All points in the figures are labeled with different colors and categories for each stock (e.g., "Kweichow Moutai," "Laobaigan Liquor," "China Merchants Bank," etc.). Overall, tSNE preserves local structure well, resulting in clearer separations between clusters, but may introduce some noise. SPCA and UMAP have more concentrated cluster distributions after dimensionality reduction, with relatively clear boundaries, making them suitable for scenarios requiring better interpretation of large-scale features. Although PCA preserves the principal components of the data, its clustering performance seems inferior to the other three methods.

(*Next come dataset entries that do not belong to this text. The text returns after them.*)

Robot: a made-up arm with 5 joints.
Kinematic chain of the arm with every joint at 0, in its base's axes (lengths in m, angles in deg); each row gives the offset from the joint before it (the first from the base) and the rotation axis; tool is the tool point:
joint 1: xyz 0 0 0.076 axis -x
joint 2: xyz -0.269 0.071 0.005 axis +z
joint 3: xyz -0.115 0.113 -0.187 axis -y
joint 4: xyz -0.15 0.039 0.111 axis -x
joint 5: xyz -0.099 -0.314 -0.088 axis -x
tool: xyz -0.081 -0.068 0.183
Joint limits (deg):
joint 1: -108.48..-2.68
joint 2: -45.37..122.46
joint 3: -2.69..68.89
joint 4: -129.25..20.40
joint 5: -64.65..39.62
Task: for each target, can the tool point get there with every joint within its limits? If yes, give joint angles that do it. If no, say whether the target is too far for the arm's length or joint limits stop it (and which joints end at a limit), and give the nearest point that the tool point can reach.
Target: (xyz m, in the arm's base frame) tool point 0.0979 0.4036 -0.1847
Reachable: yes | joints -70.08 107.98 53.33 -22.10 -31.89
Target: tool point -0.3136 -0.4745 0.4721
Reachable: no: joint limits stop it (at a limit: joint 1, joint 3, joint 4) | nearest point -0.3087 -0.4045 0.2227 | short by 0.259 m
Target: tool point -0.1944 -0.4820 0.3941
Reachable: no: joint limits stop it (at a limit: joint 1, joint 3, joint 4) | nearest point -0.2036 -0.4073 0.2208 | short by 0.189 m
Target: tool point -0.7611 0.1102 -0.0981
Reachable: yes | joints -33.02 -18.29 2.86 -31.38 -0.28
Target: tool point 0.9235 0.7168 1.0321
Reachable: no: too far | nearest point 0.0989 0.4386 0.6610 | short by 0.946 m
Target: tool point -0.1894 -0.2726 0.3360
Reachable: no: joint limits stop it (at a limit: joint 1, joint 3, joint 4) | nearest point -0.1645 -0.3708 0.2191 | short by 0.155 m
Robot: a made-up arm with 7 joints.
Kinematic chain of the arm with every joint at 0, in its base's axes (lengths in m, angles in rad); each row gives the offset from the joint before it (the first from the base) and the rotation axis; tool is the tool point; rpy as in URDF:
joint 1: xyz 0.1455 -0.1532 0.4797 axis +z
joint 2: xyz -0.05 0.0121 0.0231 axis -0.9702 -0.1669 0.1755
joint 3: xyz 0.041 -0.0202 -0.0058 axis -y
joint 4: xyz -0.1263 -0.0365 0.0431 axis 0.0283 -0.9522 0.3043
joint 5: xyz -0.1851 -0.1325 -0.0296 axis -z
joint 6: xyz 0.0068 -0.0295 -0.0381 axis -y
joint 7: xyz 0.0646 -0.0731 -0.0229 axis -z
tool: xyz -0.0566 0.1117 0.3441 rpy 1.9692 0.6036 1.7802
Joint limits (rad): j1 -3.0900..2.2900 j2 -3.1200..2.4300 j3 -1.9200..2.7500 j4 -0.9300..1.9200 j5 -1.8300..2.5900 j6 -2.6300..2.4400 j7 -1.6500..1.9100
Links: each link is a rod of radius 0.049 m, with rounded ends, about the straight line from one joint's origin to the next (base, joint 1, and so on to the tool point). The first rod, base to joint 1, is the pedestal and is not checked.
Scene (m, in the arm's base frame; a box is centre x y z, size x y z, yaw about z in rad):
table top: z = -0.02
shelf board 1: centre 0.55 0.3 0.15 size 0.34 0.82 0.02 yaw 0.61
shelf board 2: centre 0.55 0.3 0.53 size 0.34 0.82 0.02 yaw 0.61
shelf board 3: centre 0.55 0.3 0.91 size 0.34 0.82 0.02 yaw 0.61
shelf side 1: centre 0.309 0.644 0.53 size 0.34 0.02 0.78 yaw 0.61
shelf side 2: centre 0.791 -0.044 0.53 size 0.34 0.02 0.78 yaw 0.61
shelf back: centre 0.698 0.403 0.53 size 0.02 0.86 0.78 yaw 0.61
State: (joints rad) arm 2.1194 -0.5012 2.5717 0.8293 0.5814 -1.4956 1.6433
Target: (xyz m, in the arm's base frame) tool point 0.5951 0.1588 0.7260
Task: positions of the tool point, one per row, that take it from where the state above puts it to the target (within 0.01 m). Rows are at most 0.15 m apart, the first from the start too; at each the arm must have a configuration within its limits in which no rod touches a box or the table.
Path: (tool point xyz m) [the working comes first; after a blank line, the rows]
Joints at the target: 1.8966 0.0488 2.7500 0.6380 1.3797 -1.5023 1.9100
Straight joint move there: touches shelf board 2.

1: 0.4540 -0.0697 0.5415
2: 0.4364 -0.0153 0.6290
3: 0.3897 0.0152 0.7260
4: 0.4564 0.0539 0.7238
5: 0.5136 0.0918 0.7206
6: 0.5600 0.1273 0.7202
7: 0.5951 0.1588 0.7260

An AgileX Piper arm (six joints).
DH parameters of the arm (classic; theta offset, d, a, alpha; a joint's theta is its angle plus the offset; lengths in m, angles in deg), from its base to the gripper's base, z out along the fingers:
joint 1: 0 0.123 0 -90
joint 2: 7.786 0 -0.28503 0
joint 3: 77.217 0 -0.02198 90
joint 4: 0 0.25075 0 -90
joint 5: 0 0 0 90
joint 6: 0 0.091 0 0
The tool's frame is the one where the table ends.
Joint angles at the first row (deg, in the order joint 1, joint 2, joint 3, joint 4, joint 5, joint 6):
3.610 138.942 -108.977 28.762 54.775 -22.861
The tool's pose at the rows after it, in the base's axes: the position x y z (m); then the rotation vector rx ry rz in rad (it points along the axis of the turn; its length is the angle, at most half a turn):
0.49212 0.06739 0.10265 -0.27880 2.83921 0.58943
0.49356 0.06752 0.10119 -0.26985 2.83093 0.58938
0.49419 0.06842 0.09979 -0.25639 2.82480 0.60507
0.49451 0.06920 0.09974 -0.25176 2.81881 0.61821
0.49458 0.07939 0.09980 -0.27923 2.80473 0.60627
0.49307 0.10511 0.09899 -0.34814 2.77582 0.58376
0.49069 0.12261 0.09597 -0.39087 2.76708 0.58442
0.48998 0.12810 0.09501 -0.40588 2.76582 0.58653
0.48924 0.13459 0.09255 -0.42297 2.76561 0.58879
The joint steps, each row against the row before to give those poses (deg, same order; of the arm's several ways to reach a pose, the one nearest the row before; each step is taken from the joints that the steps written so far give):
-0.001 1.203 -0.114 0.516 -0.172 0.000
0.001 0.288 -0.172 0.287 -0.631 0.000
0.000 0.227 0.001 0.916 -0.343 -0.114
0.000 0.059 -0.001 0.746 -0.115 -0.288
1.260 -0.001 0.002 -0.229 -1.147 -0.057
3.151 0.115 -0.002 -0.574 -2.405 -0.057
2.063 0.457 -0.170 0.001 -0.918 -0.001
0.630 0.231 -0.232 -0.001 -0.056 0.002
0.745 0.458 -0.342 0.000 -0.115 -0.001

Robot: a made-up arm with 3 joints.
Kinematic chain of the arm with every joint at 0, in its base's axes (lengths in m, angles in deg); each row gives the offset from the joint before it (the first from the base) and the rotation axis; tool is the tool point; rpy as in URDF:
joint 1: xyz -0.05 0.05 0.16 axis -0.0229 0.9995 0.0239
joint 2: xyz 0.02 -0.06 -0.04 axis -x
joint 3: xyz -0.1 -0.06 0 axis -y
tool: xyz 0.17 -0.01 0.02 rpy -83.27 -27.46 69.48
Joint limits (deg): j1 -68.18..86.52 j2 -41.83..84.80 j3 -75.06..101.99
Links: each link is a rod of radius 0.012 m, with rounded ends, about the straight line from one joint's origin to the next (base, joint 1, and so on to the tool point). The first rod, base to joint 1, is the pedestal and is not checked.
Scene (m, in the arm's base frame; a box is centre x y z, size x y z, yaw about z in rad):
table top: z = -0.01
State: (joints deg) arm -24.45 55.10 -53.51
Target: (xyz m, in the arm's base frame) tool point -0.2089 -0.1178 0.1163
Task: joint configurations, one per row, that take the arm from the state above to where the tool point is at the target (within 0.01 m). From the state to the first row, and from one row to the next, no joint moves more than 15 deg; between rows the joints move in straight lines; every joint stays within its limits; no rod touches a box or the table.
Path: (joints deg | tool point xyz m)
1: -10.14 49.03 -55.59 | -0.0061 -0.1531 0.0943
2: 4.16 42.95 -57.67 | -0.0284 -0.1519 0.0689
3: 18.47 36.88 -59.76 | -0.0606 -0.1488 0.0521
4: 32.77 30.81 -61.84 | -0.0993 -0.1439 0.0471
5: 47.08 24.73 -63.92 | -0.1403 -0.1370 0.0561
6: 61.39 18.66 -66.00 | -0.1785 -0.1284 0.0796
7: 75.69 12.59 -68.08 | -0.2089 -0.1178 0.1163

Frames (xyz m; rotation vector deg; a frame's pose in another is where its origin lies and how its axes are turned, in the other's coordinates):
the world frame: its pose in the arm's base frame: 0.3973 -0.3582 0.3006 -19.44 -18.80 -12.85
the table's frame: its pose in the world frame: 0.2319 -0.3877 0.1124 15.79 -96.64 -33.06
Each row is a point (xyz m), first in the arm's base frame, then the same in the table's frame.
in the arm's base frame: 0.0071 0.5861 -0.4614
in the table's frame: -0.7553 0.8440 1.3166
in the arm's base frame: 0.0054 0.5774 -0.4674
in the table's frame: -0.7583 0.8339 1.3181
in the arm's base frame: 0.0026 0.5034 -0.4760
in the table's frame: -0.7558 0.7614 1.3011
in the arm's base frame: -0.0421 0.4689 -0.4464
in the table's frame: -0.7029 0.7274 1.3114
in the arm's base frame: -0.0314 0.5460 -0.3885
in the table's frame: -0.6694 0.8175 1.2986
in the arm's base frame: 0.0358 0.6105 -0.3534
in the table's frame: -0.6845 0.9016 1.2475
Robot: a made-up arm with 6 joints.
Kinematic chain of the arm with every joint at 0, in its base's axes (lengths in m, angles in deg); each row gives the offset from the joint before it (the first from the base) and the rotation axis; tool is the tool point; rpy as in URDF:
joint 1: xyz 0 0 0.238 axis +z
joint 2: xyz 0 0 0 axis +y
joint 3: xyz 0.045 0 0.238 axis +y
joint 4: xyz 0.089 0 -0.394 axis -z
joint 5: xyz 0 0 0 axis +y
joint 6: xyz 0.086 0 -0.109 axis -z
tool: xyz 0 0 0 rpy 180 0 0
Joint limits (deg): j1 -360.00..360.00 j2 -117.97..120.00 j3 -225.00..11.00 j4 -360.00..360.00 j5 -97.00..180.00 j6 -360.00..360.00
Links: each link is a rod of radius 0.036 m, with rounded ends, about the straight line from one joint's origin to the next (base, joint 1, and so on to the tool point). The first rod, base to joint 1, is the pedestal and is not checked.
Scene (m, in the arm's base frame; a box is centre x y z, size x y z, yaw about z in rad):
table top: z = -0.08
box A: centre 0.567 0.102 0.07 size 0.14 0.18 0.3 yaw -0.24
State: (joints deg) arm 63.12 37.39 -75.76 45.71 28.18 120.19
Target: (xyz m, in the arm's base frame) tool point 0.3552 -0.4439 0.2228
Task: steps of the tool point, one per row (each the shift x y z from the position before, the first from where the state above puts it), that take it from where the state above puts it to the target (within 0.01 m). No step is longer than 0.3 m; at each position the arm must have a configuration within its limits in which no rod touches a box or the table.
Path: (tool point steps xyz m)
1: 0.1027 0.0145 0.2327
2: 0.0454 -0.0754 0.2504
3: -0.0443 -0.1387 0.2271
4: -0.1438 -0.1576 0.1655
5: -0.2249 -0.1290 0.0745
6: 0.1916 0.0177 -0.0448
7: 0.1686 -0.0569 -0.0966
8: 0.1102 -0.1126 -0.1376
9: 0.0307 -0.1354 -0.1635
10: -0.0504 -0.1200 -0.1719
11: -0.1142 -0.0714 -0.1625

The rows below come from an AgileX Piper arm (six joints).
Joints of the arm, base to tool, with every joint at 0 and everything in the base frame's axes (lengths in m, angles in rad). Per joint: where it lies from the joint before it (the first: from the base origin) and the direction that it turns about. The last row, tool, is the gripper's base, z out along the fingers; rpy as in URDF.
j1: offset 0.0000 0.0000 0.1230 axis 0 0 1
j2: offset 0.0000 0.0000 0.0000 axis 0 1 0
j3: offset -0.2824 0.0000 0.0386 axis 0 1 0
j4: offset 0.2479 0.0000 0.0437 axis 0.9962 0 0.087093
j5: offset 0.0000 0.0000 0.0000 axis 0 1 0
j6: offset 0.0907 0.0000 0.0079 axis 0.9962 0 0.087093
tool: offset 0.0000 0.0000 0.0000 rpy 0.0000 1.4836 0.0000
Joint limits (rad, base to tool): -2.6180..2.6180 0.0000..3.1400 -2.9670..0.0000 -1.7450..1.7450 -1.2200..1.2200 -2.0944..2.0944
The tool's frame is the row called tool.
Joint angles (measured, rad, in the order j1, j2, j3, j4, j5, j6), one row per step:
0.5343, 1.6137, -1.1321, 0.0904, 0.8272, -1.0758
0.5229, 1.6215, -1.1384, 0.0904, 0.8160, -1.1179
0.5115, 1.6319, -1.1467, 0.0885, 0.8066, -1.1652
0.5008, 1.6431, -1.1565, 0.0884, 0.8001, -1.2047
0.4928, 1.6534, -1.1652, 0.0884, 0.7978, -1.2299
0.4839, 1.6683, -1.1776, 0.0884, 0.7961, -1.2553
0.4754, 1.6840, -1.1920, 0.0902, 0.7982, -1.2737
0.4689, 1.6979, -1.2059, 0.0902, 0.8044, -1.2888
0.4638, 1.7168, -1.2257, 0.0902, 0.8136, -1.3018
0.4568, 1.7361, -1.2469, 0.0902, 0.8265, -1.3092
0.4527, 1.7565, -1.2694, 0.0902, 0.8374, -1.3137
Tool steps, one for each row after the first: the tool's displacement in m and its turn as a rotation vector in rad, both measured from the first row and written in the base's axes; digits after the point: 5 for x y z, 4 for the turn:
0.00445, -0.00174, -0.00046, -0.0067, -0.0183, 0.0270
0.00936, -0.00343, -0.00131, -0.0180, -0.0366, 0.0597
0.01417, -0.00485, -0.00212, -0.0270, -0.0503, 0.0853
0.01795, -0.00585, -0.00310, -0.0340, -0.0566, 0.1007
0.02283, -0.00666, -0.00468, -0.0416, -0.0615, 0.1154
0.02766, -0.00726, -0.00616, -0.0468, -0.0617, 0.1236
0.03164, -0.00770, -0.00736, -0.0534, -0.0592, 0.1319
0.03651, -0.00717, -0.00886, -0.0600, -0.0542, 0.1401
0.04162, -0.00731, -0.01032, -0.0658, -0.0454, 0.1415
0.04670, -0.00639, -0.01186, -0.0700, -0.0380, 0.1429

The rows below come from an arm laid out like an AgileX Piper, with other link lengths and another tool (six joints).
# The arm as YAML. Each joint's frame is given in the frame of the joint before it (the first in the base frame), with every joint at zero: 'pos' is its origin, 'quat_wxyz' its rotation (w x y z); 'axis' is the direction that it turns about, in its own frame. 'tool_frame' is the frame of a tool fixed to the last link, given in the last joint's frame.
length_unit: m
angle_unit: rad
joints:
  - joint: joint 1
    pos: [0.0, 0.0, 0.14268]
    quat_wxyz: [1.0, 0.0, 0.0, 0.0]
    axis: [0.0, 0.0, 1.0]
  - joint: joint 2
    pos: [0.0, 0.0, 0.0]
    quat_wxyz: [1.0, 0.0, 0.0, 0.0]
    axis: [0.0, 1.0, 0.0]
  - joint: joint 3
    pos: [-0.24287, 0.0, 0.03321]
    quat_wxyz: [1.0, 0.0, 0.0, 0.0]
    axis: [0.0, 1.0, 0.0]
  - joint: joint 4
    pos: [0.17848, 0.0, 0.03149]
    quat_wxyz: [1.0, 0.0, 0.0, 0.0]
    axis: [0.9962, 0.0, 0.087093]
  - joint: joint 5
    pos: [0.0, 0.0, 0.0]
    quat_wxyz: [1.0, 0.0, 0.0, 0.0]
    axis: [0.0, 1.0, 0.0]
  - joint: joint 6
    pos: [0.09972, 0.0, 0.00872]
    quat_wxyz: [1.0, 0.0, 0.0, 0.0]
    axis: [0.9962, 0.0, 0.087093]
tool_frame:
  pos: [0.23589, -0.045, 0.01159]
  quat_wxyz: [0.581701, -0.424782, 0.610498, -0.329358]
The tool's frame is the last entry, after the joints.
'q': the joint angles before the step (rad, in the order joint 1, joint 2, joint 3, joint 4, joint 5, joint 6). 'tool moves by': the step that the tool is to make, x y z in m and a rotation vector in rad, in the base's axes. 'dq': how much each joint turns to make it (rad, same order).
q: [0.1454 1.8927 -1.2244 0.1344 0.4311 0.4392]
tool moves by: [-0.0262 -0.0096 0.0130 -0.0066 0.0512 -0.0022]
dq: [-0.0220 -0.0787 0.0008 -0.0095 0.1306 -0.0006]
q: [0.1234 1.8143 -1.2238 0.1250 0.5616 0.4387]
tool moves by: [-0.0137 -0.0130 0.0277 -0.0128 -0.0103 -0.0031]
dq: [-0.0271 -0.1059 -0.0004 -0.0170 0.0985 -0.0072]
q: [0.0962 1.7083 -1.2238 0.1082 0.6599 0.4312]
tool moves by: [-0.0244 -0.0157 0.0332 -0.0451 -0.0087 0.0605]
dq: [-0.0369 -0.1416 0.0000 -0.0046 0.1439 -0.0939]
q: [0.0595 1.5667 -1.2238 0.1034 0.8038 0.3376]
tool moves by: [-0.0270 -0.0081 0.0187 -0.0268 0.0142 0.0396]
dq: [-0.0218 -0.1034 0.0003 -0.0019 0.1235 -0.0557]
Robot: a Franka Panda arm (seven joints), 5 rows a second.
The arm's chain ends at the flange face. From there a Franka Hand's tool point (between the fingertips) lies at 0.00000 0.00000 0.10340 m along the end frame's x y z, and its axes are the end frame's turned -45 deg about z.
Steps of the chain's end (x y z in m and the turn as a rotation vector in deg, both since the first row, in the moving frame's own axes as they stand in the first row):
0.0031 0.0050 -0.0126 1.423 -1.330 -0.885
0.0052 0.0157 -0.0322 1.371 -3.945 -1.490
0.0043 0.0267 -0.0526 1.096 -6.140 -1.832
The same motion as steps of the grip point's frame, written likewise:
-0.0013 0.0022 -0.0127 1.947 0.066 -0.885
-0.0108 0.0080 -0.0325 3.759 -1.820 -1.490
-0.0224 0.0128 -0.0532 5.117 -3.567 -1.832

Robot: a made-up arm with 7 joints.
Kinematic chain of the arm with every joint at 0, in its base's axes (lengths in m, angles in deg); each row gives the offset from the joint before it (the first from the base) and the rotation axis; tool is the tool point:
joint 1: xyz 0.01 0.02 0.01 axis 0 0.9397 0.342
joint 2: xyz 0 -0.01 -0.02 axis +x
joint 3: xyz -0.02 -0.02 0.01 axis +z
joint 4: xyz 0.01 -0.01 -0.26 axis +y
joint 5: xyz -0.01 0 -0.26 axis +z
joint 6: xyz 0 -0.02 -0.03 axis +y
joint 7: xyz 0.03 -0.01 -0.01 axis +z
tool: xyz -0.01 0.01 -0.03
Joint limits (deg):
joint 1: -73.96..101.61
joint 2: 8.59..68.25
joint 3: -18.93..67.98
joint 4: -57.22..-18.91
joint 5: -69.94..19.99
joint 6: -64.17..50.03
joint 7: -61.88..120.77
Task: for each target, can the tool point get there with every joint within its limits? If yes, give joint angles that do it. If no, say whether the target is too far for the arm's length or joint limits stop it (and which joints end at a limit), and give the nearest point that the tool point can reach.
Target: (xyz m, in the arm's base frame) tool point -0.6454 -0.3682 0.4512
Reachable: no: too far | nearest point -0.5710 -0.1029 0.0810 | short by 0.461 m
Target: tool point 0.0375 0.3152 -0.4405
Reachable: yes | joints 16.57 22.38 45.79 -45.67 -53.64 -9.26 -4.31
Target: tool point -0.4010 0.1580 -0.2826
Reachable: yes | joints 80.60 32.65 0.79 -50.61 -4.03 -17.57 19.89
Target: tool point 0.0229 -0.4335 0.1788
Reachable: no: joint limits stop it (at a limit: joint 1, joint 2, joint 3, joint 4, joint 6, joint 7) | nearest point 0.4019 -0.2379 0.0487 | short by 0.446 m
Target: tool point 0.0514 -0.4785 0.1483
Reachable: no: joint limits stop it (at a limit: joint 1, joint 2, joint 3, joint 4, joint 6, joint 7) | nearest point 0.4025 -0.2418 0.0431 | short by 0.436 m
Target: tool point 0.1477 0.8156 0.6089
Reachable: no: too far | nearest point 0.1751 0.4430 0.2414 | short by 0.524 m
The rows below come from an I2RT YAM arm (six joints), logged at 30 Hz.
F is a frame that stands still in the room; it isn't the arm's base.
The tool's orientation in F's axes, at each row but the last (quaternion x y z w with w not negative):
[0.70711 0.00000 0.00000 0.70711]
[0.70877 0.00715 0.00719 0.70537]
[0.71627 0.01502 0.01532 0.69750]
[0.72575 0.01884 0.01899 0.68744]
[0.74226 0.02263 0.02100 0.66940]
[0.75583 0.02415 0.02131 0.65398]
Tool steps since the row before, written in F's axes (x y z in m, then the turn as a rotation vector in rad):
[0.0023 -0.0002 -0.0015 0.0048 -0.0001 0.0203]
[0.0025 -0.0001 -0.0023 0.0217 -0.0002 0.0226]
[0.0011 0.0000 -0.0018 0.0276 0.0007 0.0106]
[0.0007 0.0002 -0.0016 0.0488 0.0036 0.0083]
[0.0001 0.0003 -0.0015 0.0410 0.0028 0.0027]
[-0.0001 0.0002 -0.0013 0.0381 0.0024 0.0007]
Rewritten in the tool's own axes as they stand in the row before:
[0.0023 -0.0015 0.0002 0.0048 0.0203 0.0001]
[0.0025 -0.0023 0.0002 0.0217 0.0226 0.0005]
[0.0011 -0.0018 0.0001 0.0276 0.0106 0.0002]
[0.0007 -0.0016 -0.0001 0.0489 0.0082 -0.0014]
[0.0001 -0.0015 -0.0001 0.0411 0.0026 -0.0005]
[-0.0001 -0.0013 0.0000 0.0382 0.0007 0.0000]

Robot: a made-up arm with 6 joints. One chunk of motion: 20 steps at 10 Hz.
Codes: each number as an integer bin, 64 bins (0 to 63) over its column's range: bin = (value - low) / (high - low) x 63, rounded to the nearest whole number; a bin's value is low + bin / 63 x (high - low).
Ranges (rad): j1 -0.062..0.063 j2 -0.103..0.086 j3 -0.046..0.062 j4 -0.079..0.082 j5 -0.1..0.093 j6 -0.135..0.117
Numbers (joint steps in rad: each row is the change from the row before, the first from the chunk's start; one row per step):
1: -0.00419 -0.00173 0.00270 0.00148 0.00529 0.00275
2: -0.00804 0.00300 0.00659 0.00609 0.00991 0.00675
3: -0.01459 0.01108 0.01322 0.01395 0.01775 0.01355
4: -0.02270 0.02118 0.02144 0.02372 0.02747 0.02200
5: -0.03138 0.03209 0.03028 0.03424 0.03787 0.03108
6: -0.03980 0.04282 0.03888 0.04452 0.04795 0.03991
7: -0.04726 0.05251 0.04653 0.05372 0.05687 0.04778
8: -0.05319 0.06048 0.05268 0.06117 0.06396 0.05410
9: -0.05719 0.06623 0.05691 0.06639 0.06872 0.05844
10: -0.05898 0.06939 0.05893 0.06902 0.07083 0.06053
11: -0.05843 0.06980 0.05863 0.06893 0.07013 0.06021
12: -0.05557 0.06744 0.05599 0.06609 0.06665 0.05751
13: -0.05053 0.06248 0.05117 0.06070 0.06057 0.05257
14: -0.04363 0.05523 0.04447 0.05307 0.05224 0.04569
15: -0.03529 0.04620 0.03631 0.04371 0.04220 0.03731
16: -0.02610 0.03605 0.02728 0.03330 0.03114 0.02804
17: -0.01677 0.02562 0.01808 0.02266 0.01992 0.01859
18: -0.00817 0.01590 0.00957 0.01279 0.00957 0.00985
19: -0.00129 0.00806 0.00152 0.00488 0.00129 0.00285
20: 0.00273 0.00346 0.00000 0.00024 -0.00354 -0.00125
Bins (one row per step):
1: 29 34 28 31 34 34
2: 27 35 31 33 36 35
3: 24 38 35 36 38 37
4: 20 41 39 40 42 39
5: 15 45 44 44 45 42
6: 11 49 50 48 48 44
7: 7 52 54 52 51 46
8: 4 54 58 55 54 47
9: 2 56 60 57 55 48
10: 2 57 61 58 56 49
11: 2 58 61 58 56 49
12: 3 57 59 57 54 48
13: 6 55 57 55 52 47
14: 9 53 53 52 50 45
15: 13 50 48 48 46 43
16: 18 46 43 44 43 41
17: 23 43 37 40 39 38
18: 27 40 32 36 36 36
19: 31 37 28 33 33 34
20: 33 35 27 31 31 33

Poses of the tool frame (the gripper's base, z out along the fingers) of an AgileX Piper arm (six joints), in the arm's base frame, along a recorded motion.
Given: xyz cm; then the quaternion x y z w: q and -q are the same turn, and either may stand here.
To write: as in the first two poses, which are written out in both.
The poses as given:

The classification performance of the original data was very poor. Directly using SVM improved the performance, but it was far from sufficient. Sparse principal component analysis (SPCA) effectively extracted key features during the dimensionality reduction process, further improving classification accuracy. Particle swarm optimization (PSO) was used to optimize the SVM parameters, significantly improving the model's classification performance. While preserving local data features, t-SNE combined with PSO and SVM achieved the best classification results, achieving an accuracy of 74.07%, significantly exceeding the other methods.

[Picture]

A document term frequency matrix (DTM) was created, and the number of occurrences of each word in each document was obtained. The code was used to extract the top eight most frequent terms in each document and construct a new matrix to reduce data sparsity while retaining important features. A text model was trained using the word2vec method, with the input data being the text file named corpus_E.txt. The model's word embedding dimension was 1024, and the number of iterations was 100. The predict function was used to find the top 20 words with the closest lexical connections and record their embedding vectors. The top 20 words of the same topic were grouped together.

Sparse principal component analysis (SPCA) was used to reduce the dimensionality of the two methods. The reduced data was then clustered using the K-means method, dividing the documents into several subgroups. It is not difficult to see that the data was more easily clustered using the embedding vectors.

Without any parameter optimization, the SVM classification performance was poor, with an accuracy of 0. After introducing PSO, the accuracy improved to 55.56%. Optimizing the SVM model parameters through PSO improved model performance to some extent, but the ability to represent data features was still limited. The word embeddings generated using Word2Vec captured the semantic information of the words, and after dimensionality reduction using SPCA, the SVM model achieved 100% classification accuracy. Choosing the right feature representation method and model optimization techniques is crucial for improving classification and clustering accuracy.

[Picture]